* _Task statement_
From the first record through the last, copy each one exactly.
(Data supplied Opens)
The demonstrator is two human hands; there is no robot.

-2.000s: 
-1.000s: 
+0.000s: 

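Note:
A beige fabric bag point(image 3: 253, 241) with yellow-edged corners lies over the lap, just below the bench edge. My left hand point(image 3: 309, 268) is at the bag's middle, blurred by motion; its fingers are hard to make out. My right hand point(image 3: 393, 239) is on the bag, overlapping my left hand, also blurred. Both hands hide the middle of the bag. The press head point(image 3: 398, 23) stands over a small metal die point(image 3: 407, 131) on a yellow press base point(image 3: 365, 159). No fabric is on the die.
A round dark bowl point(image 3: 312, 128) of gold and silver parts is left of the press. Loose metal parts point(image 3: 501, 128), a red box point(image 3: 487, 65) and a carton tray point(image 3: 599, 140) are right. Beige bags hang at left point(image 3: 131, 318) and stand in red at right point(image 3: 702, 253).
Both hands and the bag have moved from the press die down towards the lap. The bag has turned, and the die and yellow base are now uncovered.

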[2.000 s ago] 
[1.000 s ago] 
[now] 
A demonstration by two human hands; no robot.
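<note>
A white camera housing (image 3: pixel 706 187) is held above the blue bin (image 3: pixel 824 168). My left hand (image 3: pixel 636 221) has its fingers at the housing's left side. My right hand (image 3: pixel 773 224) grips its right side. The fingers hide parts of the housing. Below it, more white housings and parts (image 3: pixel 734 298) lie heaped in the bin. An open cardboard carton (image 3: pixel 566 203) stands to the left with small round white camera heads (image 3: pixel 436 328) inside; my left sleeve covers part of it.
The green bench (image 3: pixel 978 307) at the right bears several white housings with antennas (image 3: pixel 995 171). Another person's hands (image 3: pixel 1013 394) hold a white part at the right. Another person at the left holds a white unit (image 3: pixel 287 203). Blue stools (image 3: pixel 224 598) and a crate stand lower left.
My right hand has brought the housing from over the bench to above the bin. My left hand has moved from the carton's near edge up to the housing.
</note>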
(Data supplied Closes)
* _Solution_
The demonstrator is two human hands; there is no robot.

-2.000s: 
-1.000s: 
+0.000s: 

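Note:
A beige fabric bag point(image 3: 253, 241) with yellow-edged corners lies over the lap, just below the bench edge. My left hand point(image 3: 309, 268) is at the bag's middle, blurred by motion; its fingers are hard to make out. My right hand point(image 3: 393, 239) is on the bag, overlapping my left hand, also blurred. Both hands hide the middle of the bag. The press head point(image 3: 398, 23) stands over a small metal die point(image 3: 407, 131) on a yellow press base point(image 3: 365, 159). No fabric is on the die.
A round dark bowl point(image 3: 312, 128) of gold and silver parts is left of the press. Loose metal parts point(image 3: 501, 128), a red box point(image 3: 487, 65) and a carton tray point(image 3: 599, 140) are right. Beige bags hang at left point(image 3: 131, 318) and stand in red at right point(image 3: 702, 253).
Both hands and the bag have moved from the press die down towards the lap. The bag has turned, and the die and yellow base are now uncovered.
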
[2.000 s ago] 
[1.000 s ago] 
[now] 
A demonstration by two human hands; no robot.
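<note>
A white camera housing (image 3: pixel 706 187) is held above the blue bin (image 3: pixel 824 168). My left hand (image 3: pixel 636 221) has its fingers at the housing's left side. My right hand (image 3: pixel 773 224) grips its right side. The fingers hide parts of the housing. Below it, more white housings and parts (image 3: pixel 734 298) lie heaped in the bin. An open cardboard carton (image 3: pixel 566 203) stands to the left with small round white camera heads (image 3: pixel 436 328) inside; my left sleeve covers part of it.
The green bench (image 3: pixel 978 307) at the right bears several white housings with antennas (image 3: pixel 995 171). Another person's hands (image 3: pixel 1013 394) hold a white part at the right. Another person at the left holds a white unit (image 3: pixel 287 203). Blue stools (image 3: pixel 224 598) and a crate stand lower left.
My right hand has brought the housing from over the bench to above the bin. My left hand has moved from the carton's near edge up to the housing.
</note>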

Work on this exercise is finished, so nothing remains.